A National Labor Relations Board administrative judge rebuffed an NLRB regional director’s attempt to deny independent contractor status to Menards’ delivery drivers.
The initial action was originally brought in August 2016 by the Office & Professional Employees International Union, alleging that Menards violated federal labor by misclassifying the drivers as owner-operators instead of employees.
Menards sells and delivers home improvement merchandise from more than 300 stores throughout the United States. Its delivery services are supplied by contracting with independent drivers and small fleets. Menards arranges the delivery and handles the payment from the customer.

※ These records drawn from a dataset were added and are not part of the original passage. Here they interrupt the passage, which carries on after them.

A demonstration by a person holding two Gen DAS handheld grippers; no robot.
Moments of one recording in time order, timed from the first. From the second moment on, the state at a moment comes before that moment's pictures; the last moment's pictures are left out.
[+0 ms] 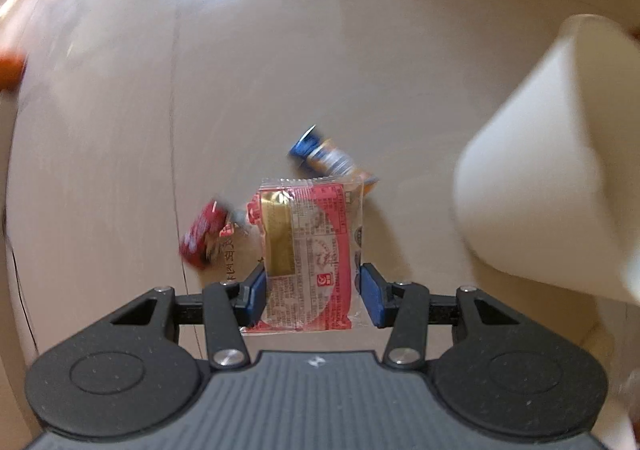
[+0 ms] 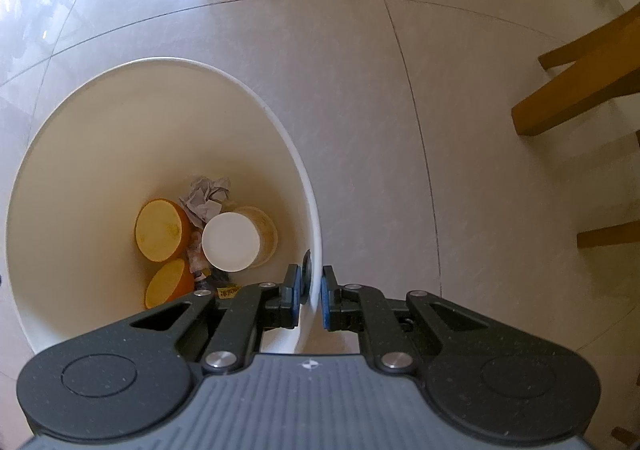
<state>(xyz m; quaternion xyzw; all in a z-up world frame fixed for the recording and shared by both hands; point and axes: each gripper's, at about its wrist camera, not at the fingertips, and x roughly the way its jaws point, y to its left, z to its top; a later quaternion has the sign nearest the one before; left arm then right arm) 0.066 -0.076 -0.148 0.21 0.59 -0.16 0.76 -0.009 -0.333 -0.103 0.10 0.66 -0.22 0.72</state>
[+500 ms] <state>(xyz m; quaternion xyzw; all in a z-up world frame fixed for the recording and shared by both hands) 0.060 -0.216 -0.033 0.27 0.52 -0.34 0.74 -0.017 -0.335 -0.103 0.11 0.65 -0.21 0.72</state>
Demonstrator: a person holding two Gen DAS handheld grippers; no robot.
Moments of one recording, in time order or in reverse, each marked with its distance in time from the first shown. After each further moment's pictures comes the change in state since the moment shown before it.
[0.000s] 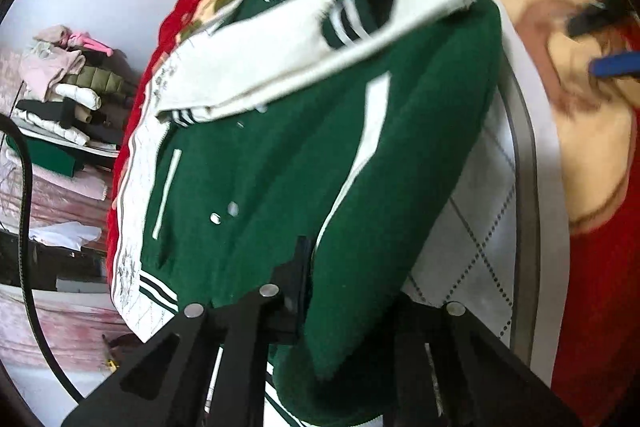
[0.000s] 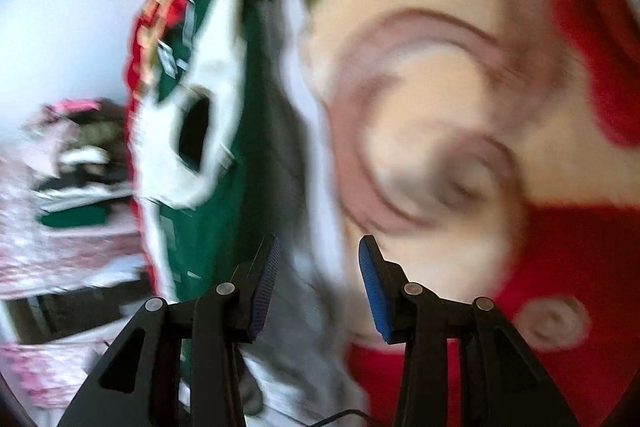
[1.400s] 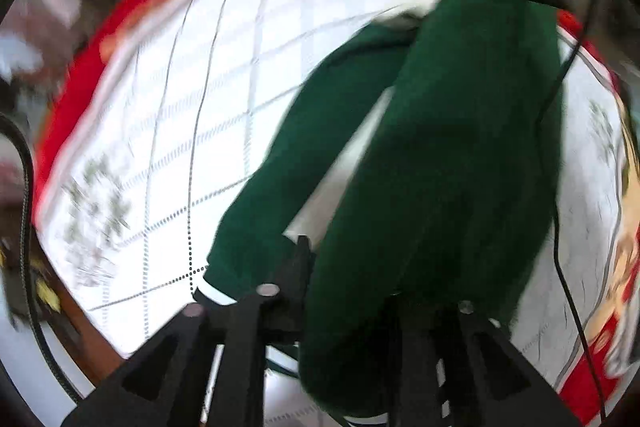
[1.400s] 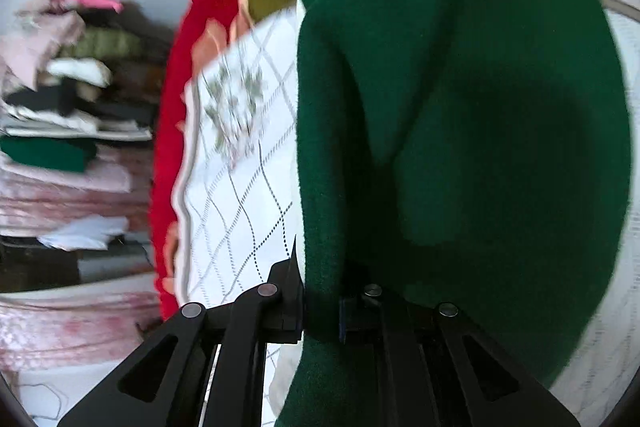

The judge found that the drivers and small fleet owners had control over the work; were involved in a distinct business; supplied the instrumentalities of their work; could terminate the contracts on short notice; were paid by the job; believed their relationships were those of independent contractors; and had meaningful opportunity to provide their services to other companies.
“The ruling in this decision is a win for the IC model which has been continuously under fire by unions, and state and federal agencies attempting to undermine the long‑established business model” say attorneys Matthew Selby and Richard Plewacki of the law firm of Benesch Friedlander Coplan & Aronoff LLP.
The decision took into account several facts and factors that are generally common to truckers providing hauling services provided by owner-operators, they note.
“The analysis by the NLRB administrative judge provides a road map for others to compare against their IC agreements and more importantly, their operational actions,” Selby and Plewacki say.